### WHAT TO WORK ON
The full listing, start to finish: write it out again exactly.

### MATERIAL PROVIDED
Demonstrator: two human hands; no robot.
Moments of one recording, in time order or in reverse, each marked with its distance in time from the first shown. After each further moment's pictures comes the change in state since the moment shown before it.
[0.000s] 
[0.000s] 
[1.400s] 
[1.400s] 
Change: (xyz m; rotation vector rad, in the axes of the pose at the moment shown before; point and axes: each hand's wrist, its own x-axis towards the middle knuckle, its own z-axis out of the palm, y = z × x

### EXERCISE OUTPUT
Demonstrator: two human hands; no robot.
Moments of one recording, in time order or in reverse, each marked with its distance in time from the first shown. After each further moment's pictures comes the change in state since the moment shown before it.
[0.000s] 
[0.000s] 
[1.400s] 
[1.400s] 
Change: (xyz m; rotation vector rad, in the axes of the pose at the moment shown before; point and axes: each hand's wrist, its own x-axis towards the middle knuckle, its own z-axis out of the palm, y = z × x

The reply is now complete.